Secret meetings were held in Montebello, Mont-Tremblant and Toronto to allow the parties to negotiate, confirmed a Canadian government source, who requested anonymity and was not authorized to discuss the files publicly.

The meetings made it possible to draw up a roadmap for a possible peace agreement and a set of confidence-building measures; The role that Canada will play as arbitrator throughout the process has also been formalized, according to another federal source in Ottawa.

“This role also demonstrates Canada’s determination to work with its African partners to build a better future for all,” Foreign Minister Mélanie Joly said in a statement on Friday.

Switzerland had already tried to play a mediating role, but the approach had not borne fruit. “Everything is standing still,” we read in an article published in Geneva-based daily Le Temps in July 2021, in which we also mentioned an urging from the Canadian government⁠.

“On the other side of the Atlantic, Canada, which is funding the mission with Switzerland […] up to around 800,000 Swiss francs [près de 1,2 million de dollars canadiens]and the United States is keen for Swiss relief to continue […] ‘ we read there.

“A Silent Disaster”

Historic tensions in the English-speaking Southwest and Northwest regions escalated in 2017 into armed conflict between government forces and the movement seeking independence for the “Federal Republic of Ambazonia”.

Armed separatist groups abduct, terrorize and kill civilians, commit rapes, burn down schools or order them closed, Human Rights Watch condemned last June.

The conflict left more than 6,000 dead and 765,000 displaced, of whom 70,000 found refuge in Nigeria; According to the International Crisis Group, more than 600,000 children are no longer able to go to school.

“We can say that it’s kind of a silent disaster because it’s not made very publicly,” argues Mamoudou Gazibo, a professor in the University of Montreal’s Department of Political Science.

The conflict stems from colonization – in 1961 the English-speaking regions that should have gone to Nigeria were joined with the French-speaking part to form Cameroon; Anglophones feel a “form of exclusion,” says the political scientist.

And President Paul Biya, 89, who came to power in 1982, looks helpless. “It is often said that he is in Switzerland six months a year to get treatment. We really wonder how the country is holding up,” adds Mr Gazibo.

The Boko Haram Factor

To make matters worse, Cameroon is also struggling with “the repercussions of the emergence of the Boko Haram group,” notes Marie-Joëlle Zahar, a researcher at the University of Montreal’s Center for International Studies and Research (CERIUM).

The presence of the terrorist organization that originated in neighboring Nigeria “complicates the conflict because it has given the government an additional argument for a response that is essentially security,” she explains.

This factor should be taken into account up front rather than afterwards, says the man who is also director of the Peace Operations Research Network.

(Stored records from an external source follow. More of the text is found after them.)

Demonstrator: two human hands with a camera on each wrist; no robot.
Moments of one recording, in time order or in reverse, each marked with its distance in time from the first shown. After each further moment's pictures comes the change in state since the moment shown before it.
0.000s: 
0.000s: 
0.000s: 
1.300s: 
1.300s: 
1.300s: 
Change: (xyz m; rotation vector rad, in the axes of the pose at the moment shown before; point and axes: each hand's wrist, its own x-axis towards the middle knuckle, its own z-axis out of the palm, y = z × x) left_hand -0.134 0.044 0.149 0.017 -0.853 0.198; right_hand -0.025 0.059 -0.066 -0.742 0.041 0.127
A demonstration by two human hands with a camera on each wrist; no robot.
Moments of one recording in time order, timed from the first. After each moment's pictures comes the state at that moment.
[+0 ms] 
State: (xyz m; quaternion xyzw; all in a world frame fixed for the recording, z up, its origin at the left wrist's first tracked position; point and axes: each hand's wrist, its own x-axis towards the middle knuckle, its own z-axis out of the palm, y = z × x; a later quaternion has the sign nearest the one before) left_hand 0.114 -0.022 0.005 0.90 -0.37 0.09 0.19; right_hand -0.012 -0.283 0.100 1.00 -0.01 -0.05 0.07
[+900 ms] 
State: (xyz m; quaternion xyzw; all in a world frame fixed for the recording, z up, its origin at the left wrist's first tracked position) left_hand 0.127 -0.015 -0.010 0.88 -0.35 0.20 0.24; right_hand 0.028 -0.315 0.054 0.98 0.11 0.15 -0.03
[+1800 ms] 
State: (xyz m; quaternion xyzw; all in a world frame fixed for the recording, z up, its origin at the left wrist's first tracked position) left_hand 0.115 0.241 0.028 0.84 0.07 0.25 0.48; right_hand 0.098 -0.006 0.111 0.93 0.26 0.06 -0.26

The question of Sudan arose. We later said to ourselves that perhaps we made the mistake of focusing on the conflict with the south, without understanding that there are very strong connections to what is happening in Darfur and other regions.

Marie-Joëlle Zahar, researcher at the Center for International Studies and Research at the University of Montreal

“I think we have a similar problem,” says Ms. Zahar.

The parties to the agreement are the Republic of Cameroon, the Ambazonia Governing Council and Defense Forces, the People’s Liberation Movement of Africa and the Southern Cameroons Defense Forces, the Interim Government and the Ambazonia Coalition Team.